As TimK pointed out, the situation could be but may not be a Seki but without a diagram to show to us, it's not easy for us to guess what happened.

Seki : no one die, everyone live

``````\$\$cm1
\$\$ +---------------------------------------+
\$\$ | X . O X . . . . . . . . . . . . . . . |
\$\$ | X . O X . . . . . . . . . . . . . . . |
\$\$ | X X O X . . . X . . . . . . . . . . . |
\$\$ | O O X X . . . . . . . . . . . . . . . |
\$\$ | . . O O X X . . . . . . . . . . . . . |
\$\$ | . O . . O . . . . . . . . . . . . . . |
\$\$ | . . . O . . . . . . . . . . . . . . . |
\$\$ | . . . . . . . . . . . . . . . . . . . |
``````

Some patterns may look like a Seki but can be a simple Bulky Five for example. In this case, even if both opponents can attari it is not a seki.

Bulky-five : Black dies after capturing because he cannot make two eyes.

See this variation on eidgogo to explain why the bulky five is dead.

``````\$\$cm1
\$\$ +---------------------------------------+
\$\$ | . . O X . O . X O . . . . . . . . . . |
\$\$ | . . O X . . X X O . . . . . . . . . . |
\$\$ | . . O X X X X O O . . . . . . . . . . |
\$\$ | . . O O O O O O . . . . . . . . . . . |
\$\$ | . . . . . . . . . . . . . . . . . . . |
\$\$ | . . . . . . . . . . . . . . . . . . . |
``````

There's also a Bent-three : Black dies

``````\$\$cm1
\$\$ +---------------------------------------+
\$\$ | . . O X X X X O . . . . . . . . . . . |
\$\$ | . . O X O . X O . . . . . . . . . . . |
\$\$ | . . O X . X X O . . . . . . . . . . . |
\$\$ | . . O X X X O O . . . . . . . . . . . |
\$\$ | . . O O O O O . . . . . . . . . . . . |
``````
• @kii under what ruleset is your first example not a seki? As I see it neither player will play in the corner so neither can claim the two spaces as territory. Note also that here: senseis.xmp.net/?Seki the exact same board shape is described as a "simple seki (no eyes)". Apr 4, 2016 at 17:04
• @BrettPontarelli the first example IS a seki. It is written just above. I added an link to see why the bulky five is dead.
– Kii
Apr 4, 2016 at 19:49
• See also the tag-info on the new tag seki. Apr 10, 2018 at 12:52

This situation is called Seki. Scoring depends on the ruleset you're using.

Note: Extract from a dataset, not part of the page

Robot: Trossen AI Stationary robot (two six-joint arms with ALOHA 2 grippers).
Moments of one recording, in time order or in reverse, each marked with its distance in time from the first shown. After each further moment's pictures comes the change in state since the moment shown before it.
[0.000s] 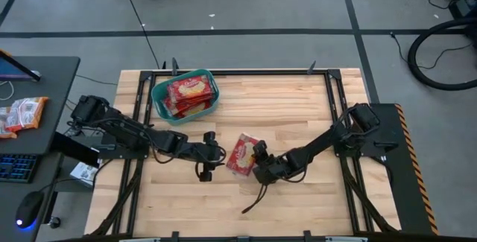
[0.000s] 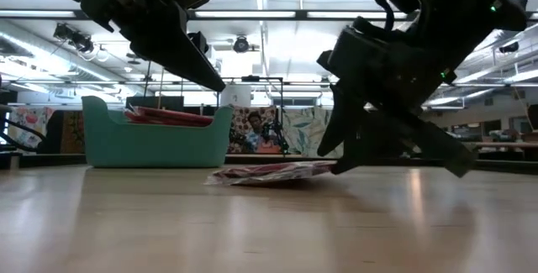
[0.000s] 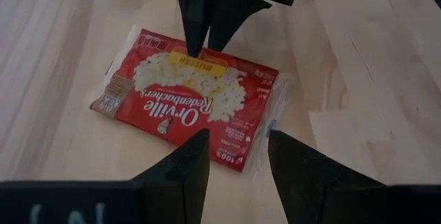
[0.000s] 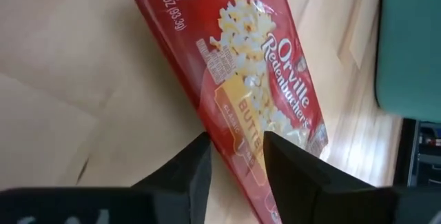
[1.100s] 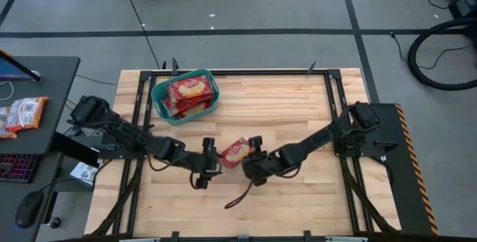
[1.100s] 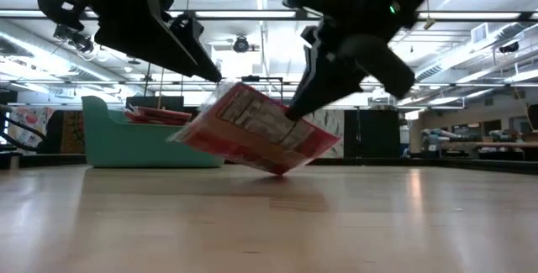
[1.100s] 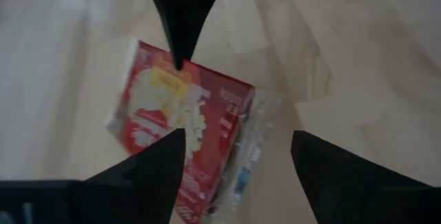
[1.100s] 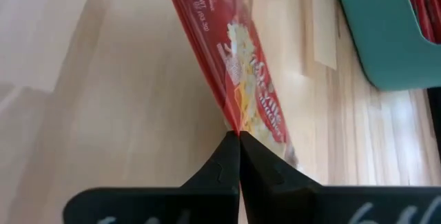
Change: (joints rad) left arm -0.101 0.000 0.000 0.007 -0.098 0.109; right arm -0.039 -0.008 0.222 -0.164 -0.068 0.350
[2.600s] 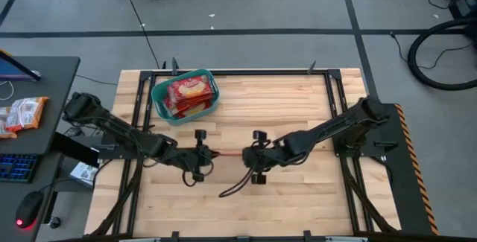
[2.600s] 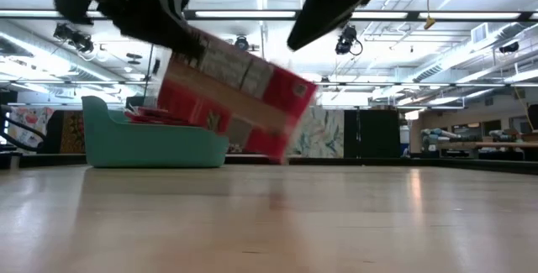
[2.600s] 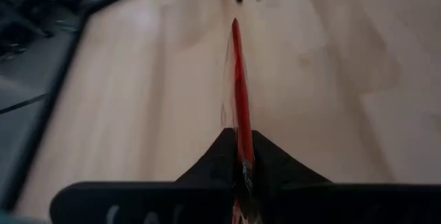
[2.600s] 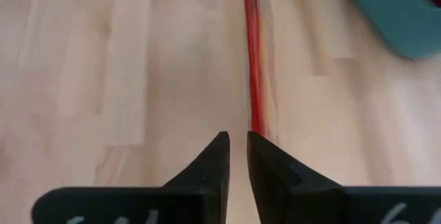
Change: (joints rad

• Can you expand on this, and at least give a brief summary of the contents of the page you linked to? Right now, this answer is just a link to an external resource and a non-informational statement about scoring. Mar 3, 2016 at 18:20
• It may not be a Seki ! See my answer.
– Kii
Mar 8, 2016 at 10:23

The situation you are describing is called a `seki` or possibly just a `point of contention` on the board. There are two ways to look at the situation. The first addresses the your questions and the second is a little more theoretical.

First

• It is the end of the game and both players have passed.
• If you both agree that that area is `unplayable` and a `seki` then those spaces are not counted for either player. For example, in Japanese counting you might just fill those spaces with stones from your bowls; move areas around for easier counting; and then determine the score.
• If either player `contests` the area then play resumes and that player will attempt to play in and capture the area. Play then ends again when both players have passed.

As you can see the area may or may not be in an absolute sense a `seki`, but that doesn't matter for the purposes of playing. Players can only play at their own level and see how to play through positions at that level. So, it is possible to incorrectly agree that an area is a `seki` or `dead` and belonging to either white or black, or any number of other errors. But, for the purposes of playing and learning, as long as both players agree that is how that area will be counted. You will especially see this kind of thinking during tournaments were there is no official observer for each game. It is then the losing players job, having agreed to the loss, to report the outcome of the game.

Second

Often times during post game analysis with a stronger player (s)he might explain that the area was not in fact a `seki` (or `dead` in the case of a life and death situation that was not fully played out) and that one player could have proceeded along some sequence of moves to capture the other. In these cases it doesn't change the outcome of the game it only changes the players' understanding of the game and how it "could" have changed.